The Takeovers Panel has received an application from Keybridge Capital Limited concerning the affairs of Yowie Group Ltd. This application, notable for being disputed by Keybridge’s own CEO, Mr. Nicholas Bolton, centers around a series of escalating corporate maneuvers between Yowie and Keybridge. Keybridge, holding 78.34% voting power in Yowie, and WAM Group, with 45% in Keybridge, are at the heart of the dispute.
The conflict intensified when Keybridge sought to remove directors from Yowie, following earlier attempts to remove Keybridge directors themselves. Yowie responded with a conditional scrip takeover bid for Keybridge and a private placement of shares. Keybridge alleges the placement, involving 34,405,185 new Yowie shares at 1.5c each, includes trading restrictions that create a relevant interest for Yowie in its own shares, contravening takeover laws.

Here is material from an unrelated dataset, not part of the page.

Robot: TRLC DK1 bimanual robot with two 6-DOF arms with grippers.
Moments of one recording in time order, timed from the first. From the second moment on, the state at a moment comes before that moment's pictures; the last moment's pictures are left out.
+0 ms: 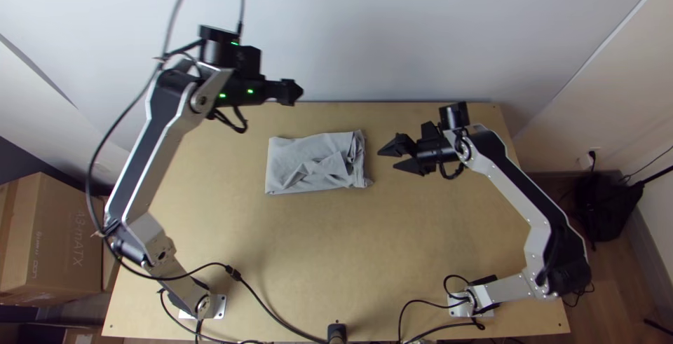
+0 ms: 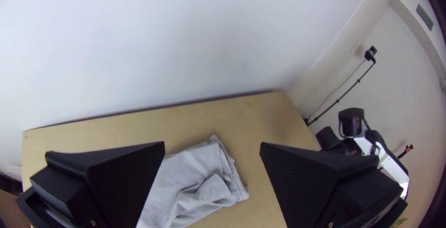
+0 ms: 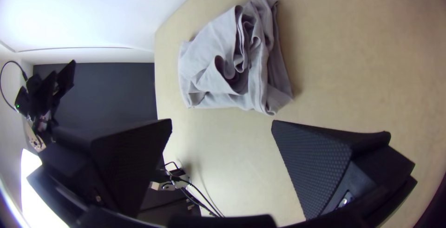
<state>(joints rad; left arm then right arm) -0.38 1.77 2.24 -1.04 0.19 -0.25 0.30 1.58 1.32 -0.69 -0.72 0.64</state>
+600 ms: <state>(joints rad) -0.13 1.49 2.23 -1.19 0.19 -0.20 0.43 2.05 1.68 -0.68 -0.56 0.58</state>
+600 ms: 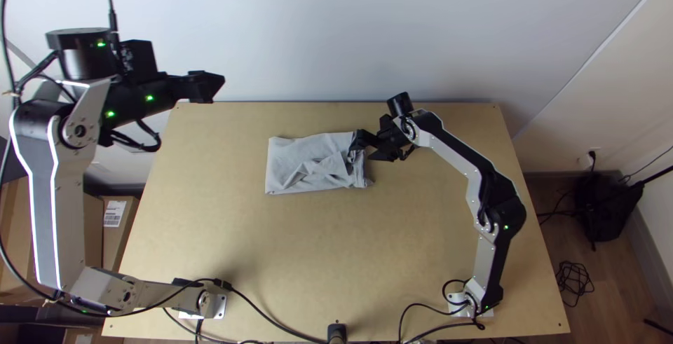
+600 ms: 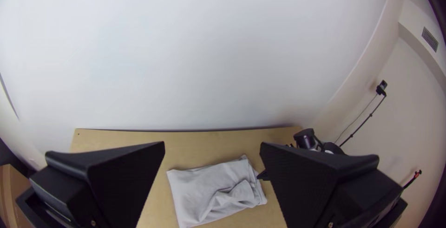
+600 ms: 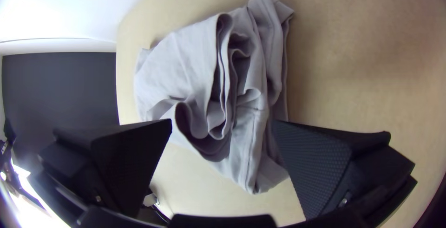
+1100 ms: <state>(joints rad) -0.01 1.40 2.23 -1.25 0.19 -0.18 0.48 2.26 1.82 -0.69 -0.56 0.56</state>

Keybridge argues that the restrictions on trading the placement shares and the interests of Keybridge and WAM Group in Yowie create contraventions of section 606 of the Corporations Act. Keybridge seeks orders to halt the share issuance or prevent disposal of issued shares. Final orders sought include cancellation of the shares, vesting them in ASIC, or preventing the recipients from voting them at any Keybridge-initiated Yowie members’ meeting for 12 months. The Panel has not yet decided whether to conduct proceedings and makes no comment on the application’s merits.